Drilling eight wells without losing costly drilling and logging equipment in the hole, while reducing both fishing time and the cost of redrilling sidetracks, has saved millions of dollars. Factoring in the cost of the original study and the incremental cost of applying the optimized drilling fluid design to each new well, it has cost Al-Khafji Joint Operations only about 5% of the total amount saved per well to pay for this new technology. In other words, about 40% of the amount of money saved in the very first well covered the design costs for all eight wells. This represents an excellent return on investment.

There have been additional benefits achieved as well in the Khafji field.

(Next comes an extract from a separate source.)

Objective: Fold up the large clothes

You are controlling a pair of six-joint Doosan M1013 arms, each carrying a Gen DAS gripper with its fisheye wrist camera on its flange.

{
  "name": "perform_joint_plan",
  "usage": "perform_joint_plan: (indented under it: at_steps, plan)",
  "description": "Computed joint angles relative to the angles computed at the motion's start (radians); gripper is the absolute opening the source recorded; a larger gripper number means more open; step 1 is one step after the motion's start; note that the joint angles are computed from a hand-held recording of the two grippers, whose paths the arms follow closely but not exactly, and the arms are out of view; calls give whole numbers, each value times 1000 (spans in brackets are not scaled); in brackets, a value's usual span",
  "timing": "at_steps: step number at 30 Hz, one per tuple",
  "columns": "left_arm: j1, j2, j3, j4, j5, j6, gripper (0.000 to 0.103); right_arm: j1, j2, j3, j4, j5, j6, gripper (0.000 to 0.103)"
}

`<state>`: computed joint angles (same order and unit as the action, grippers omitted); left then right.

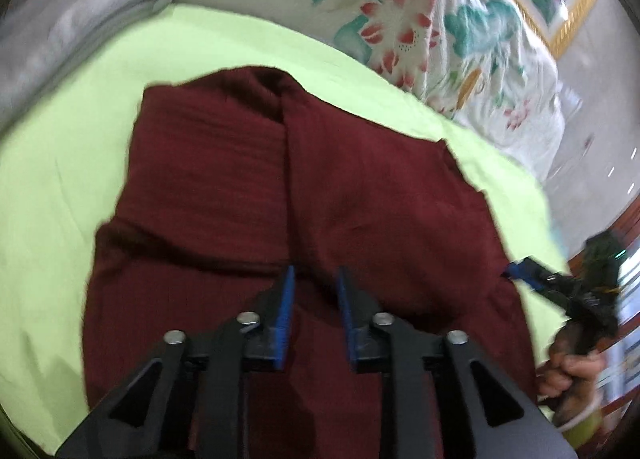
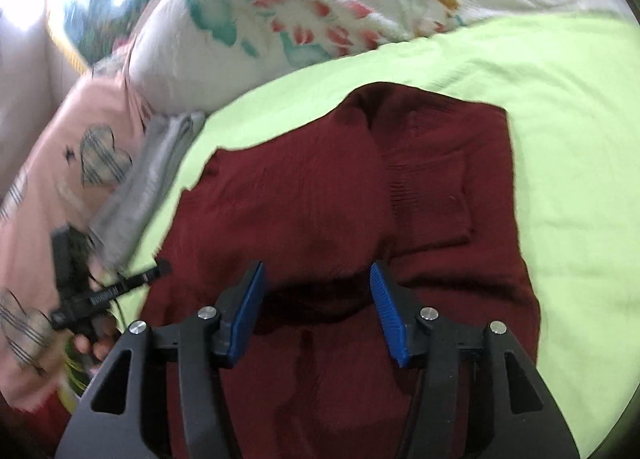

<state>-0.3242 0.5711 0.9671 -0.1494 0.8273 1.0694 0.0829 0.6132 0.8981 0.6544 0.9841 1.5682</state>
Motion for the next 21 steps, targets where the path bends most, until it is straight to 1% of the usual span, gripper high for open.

For example, hole conditions have become much better for logging-while-drilling due to a reduction in breakouts. Smoother wellbore shape has enhanced the quality of formation evaluation data acquired in those wells. In addition, improved hole conditions have reduced unnecessary costs associated with cementing, since the need for excess cement has been minimized. With less cement to drill through, tool failures due to high vibration have also been reduced, further saving operational expenses.

This methodology was so successful with the first three shales that Al-Khafji Joint Operations decided to extend the study to three additional shales, deeper in the Khafji field. Every shale is somewhat different, so each horizontal well must be planned independently. Once the underlying time-dependent wellbore instability mechanisms are understood, the costs of mitigating those effects are tiny compared with the ultimate payoff.

The optimal approach lies in integrating wellbore geomechanics with drilling fluid design to generate holistic solutions. To this end, a worldwide patent has been filed on this field-based drilling fluid optimization methodology for time-dependent shale stability problems. The method applies to all shales and all mud types.